Charlotte stared in horror. The blaring alarm made it abundantly clear that the woman’s heart had stopped beating. The EMTs were still moving, working, trying to bring her back. As the ambulance’s doors began to close, one of the EMTs shook her head, and the look on her face told Charlotte everything she needed to know.

The doors slammed shut, the sound reverberating in Charlotte’s skull like a death knell.

They’d lost her.

Chapter One

Two Years Later

Watching someone die changed a person. Charlotte was not the same woman she’d been on that cold Manhattan morning. For starters, she no longer lived in Queens, or in New York, for that matter. As she sat facing her dad in a little café near the Northshire University campus in Middleton, Vermont, she tried to summon some enthusiasm for their conversation.

The truth was, sometimes she felt like a part of her had died that morning too. And yes, the woman from the bus had definitely died. Charlotte had found an article on a local news site that confirmed a pedestrian fatality in the financial district that morning.

Charlotte had always felt somewhat adrift in her life, moving from place to place, boyfriend to boyfriend, but after watching that woman die, she was more lost than ever. At the time, Charlotte had taken it as a sign to find purpose in her life, but she’d spent the last two years chasing one dead end after another. Now here she was, back in the town she’d grown up in, the town she’d sworn she wouldneverreturn to after she left twenty-two years ago.

Famous last words. The truth was, Charlotte was getting desperate. When her most recent attempt at finding purpose ended in yet another failure, she’d found herself unexpectedly drawn to the place she’d spent most of her life running from. It was time to face her past. Thirty years ago, Charlotte’s mother vanished without a trace, defining her childhood and shaping the adult she would become.

Yes, she had enough self-awareness to realize her wandering lifestyle was likely rooted in a search for answers she might never find, but she was going to try anyway, dammit. So here she was, back in Vermont and determined to finally find out what happened to her mom. And while she was at it, she also hoped to reconcile with her dad. Their relationship was a work in progress, but that was more than she could have said a few months ago.

“... so I’d really appreciate it if you came.” Her dad gave her an expectant look, drawing her back into the conversation.

“I’ll think about it.” But Charlotte knew she wouldn’t be attending the faculty friends-and-family gathering he hosted every year at his home. The university was a bit of a sore spot for her, and they both knew it.

“I really hope you do.” His smile was somewhat forced, as if he’d read the “no” in her expression.

“I’ll let you know, but right now, I have to get going. I’m about to meet a new client to show her a house. She just moved to the area for a job at the university.” Because everything in this town revolved around Northshire University.

“Oh yeah? What does she teach?”

Charlotte shrugged. “No idea. I’m just here to help her find a house.”

“Okay. See you next week.” Hope glimmered in his eyes. He wanted her back in his life too. Since her return, they’d met for lunch every Sunday after he got out of church, and slowly, things were starting to feel less awkward between them, but they still had a lot of lost time and hurt feelings to make up for.
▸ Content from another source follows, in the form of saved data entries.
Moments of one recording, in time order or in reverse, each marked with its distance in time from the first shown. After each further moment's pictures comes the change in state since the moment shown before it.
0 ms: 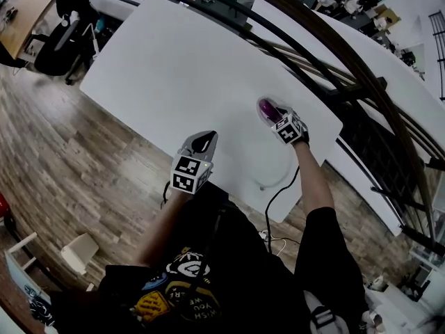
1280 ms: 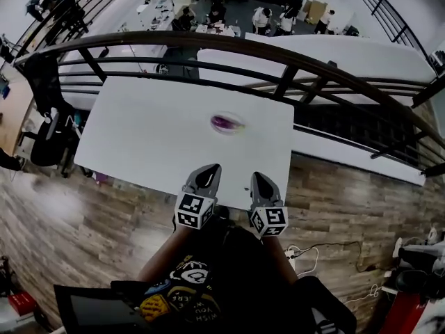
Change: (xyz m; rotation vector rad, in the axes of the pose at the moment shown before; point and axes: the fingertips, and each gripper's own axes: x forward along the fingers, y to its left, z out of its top) left arm -0.075 -0.169 0.028 0.248 -0.167 -0.294; right arm -0.321 0.195 -0.009 0.879 -0.878 -0.537
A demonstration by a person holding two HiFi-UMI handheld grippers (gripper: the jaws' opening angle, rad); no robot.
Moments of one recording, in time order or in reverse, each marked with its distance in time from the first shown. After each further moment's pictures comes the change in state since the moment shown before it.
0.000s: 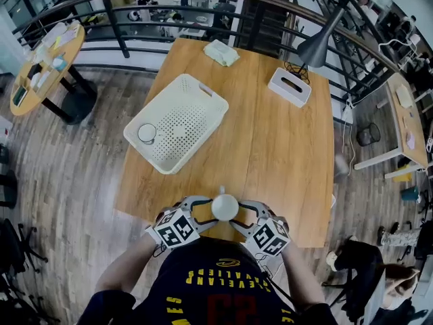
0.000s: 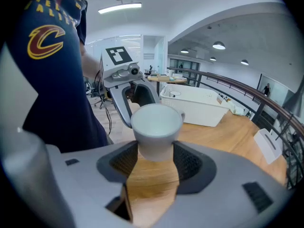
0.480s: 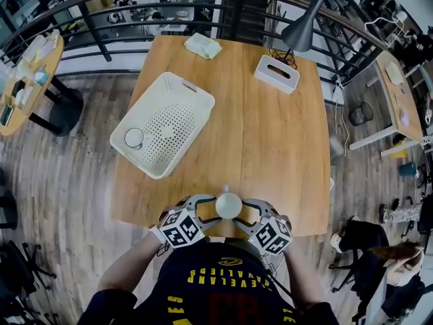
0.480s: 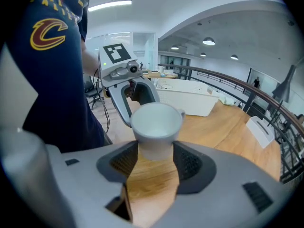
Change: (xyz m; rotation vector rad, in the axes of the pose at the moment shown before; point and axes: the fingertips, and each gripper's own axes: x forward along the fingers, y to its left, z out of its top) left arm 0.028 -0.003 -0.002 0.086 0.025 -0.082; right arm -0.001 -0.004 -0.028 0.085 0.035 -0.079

“Yep. Bye, Dad.” She walked outside, where a cold breeze whipped through her hair, tossing it in her face. Maybe it was time for a haircut.She’d worn it long her whole adult life. Maybe she should get a bob. Or something even more drastic? Like a pixie cut.
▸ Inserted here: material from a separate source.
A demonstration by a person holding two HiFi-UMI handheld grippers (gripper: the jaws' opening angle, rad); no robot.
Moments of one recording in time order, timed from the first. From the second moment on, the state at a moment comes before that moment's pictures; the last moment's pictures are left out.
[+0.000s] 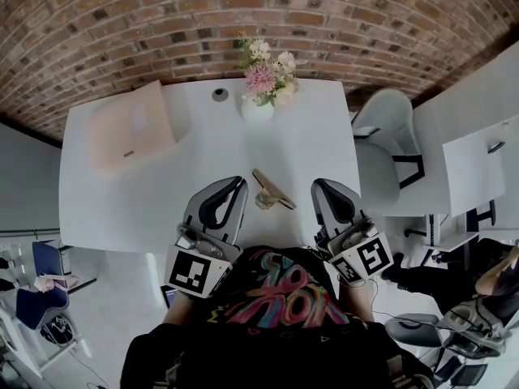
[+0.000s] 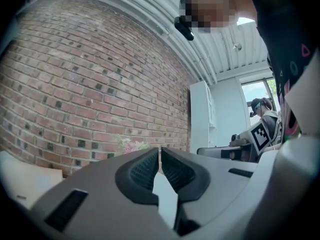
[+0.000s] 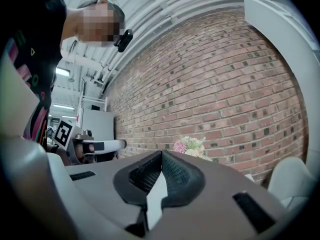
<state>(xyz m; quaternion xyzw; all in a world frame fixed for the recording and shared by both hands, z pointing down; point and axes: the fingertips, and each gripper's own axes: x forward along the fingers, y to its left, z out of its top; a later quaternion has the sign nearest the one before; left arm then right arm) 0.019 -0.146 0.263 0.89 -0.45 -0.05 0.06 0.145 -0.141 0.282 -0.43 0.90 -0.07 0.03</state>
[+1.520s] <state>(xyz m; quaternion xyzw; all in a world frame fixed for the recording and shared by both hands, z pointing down) 0.020 -0.140 0.285 0.90 -0.42 -0.03 0.07 0.141 -0.140 0.301 -0.41 0.91 -0.09 0.01</state>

It was January, after all. New year, new Charlotte? The problem was, she’d tried out a “new Charlotte” so many times, she almost didn’t know who she was anymore. Had there really been no lesson to learn from that fateful day on the bus? Charlotte had thought that watching someone lose their life was a sign to find purpose in hers, except she’d tried everything she could think of, and nothing had panned out.